[BUG] HP ProLiant DL360 G7 | SSL connect attempt failed error:0A000152:SSL routines::unsafe legacy renegotiation disabled)

centreon / centreon-plugins

Collection of standard plugins to discover and gather cloud-to-edge metrics and status across your whole IT infrastructure.

https://www.centreon.com

Apache License 2.0

311 stars 274 forks source link

[BUG] HP ProLiant DL360 G7 | SSL connect attempt failed error:0A000152:SSL routines::unsafe legacy renegotiation disabled) #5142

Open OverStyleFR opened 3 months ago

OverStyleFR commented 3 months ago

Quick description

My bug is when i'm trying to use the plugin HP ILO (ResetAPI or XMLAPI) the SSL is to old (TLS 1.0)

How to reproduce

Environment: result of Linux Centreon 6.8.4-2-pve #1 SMP PREEMPT_DYNAMIC PMX 6.8.4-2 (2024-04-10T17:36Z) x86_64 GNU/Linux | 12.6.
Version of the plugin: 20240808-1~bookworm
Information about the monitored resource: HP ProLiant DL360 G7

Command line:

/usr/lib/centreon/plugins//centreon_hp_ilo_restapi.pl --plugin=hardware::server::hp::ilo::restapi::plugin --mode=hardware --hostname='192.168.1.30' --api-username='username' --api-password='password'  --component='.*' --verbose

Expected result

A result of the variable/sensors of ILO

Actual result

UNKNOWN: Login error [code: '500'] [message: 'Can't connect to 192.168.1.30:443 (SSL connect attempt failed error:0A000152:SSL routines::unsafe legacy renegotiation disabled)']

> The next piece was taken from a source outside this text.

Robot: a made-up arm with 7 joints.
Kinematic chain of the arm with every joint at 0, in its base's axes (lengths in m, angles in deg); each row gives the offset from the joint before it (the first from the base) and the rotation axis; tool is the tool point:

tomasfon commented 2 months ago

I resolved this same scenario by asking the AI. In my case, it works now, although it involves enabling an insecure protocol…

Edit the OpenSSL configuration file: Open the file /etc/ssl/openssl.cnf with a text editor, for example: sudo nano /etc/ssl/openssl.cnf

Add the configuration: Add the following lines at the end of the file: openssl_conf = openssl_init

[openssl_init] ssl_conf = ssl_sect

[ssl_sect] system_default = system_default_sect

[system_default_sect] Options = UnsafeLegacyRenegotiation

Save and close the file. Set the environment variable: Ensure that the OPENSSL_CONF environment variable is set to point to your customized openssl.cnf file. You can do this by adding the following line to your environment configuration file (e.g., .bashrc or .profile): export OPENSSL_CONF=/etc/ssl/openssl.cnf

Restart the services: After making these changes, restart the relevant services to apply the changes. For example, for Apache: sudo systemctl restart apache2

tomasfon commented 2 months ago

I used too this extra option:

--ssl-opt 'SSL_verify_mode => SSL_VERIFY_NONE, SSL_version => "TLSv1"' --ssl-opt='SSL_cipher_list => "DEFAULT:!DH"'

OverStyleFR commented 2 months ago

Don't work.

OverStyleFR commented 2 months ago

I don't have time to clarify, i will respond later.

lucie-dubrunfaut commented 2 months ago

Hello :)

Have you try the option --insecure ?

OverStyleFR commented 2 months ago

Hello :)

Have you try the option --insecure ?

Yes

lucie-dubrunfaut commented 2 weeks ago

Unfortunately, with the information we have, it's difficult to answer in this issue. The plugin's output seems to indicate that it is a SSL connection problem that is not directly caused by the plugin itself. Have you tried running the curl command by hand to check whether you also get a 500 return code? If possible, can you give us some data that will enable us to resimulate the context of your issue?